Stories You May Have Missed:
- Agroterrorism Bill – a new bill was recently introduced by U.S. Rep. David Young (R-IA) and Sen. Pat Roberts (R-KS) regarding the preparedness of the U.S. agriculture, food, and veterinary systems. “The Securing Our Agriculture and Food Act requires the DHS Secretary, through the Assistant Secretary for Health Affairs, to ensure food, agriculture, animal, and human health sectors receive appropriate attention and are also integrated into the DHS’s domestic preparedness policy initiatives. The legislation specifically addresses issues seen after the 2015 avian influenza outbreak, which killed millions of turkeys, backyard flocks, and layer hens. It was the deadliest outbreak of avian influenza in Iowa’s history.”
- What The G-20 Needs To Do To Fight The Next Ebola– The G-20 summit occurred last week in Hamburg and many were hoping for a renewed passion surrounding biological threats.

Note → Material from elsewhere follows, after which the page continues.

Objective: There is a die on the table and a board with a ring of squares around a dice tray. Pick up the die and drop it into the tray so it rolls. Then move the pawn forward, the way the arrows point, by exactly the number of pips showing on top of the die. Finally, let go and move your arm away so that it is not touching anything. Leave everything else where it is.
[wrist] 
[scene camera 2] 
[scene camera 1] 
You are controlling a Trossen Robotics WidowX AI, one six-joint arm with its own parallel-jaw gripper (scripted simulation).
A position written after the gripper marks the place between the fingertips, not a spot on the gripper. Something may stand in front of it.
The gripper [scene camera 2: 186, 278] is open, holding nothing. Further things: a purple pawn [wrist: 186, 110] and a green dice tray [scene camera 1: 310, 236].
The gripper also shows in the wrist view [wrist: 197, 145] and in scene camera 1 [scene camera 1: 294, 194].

While much attention was focused on climate change, there is also a call for efforts to prevent the next outbreak that will produce a pandemic. “Ultimately, strong health systems depend on communities, health workers, managers, researchers and other local stakeholders being empowered to respond to the inevitable, future waves of change we all face. At Health Systems Global, our members represent these multiple groups. Strengthening everyday resilience demands that we all — governments, donors, researchers, communities, health professionals — work with the resources that health systems already have — their people and relationships. This must be done as we take wider action to confront inequality at all levels. If we do not do that, then efforts to safeguard disease outbreaks will be meaningless.”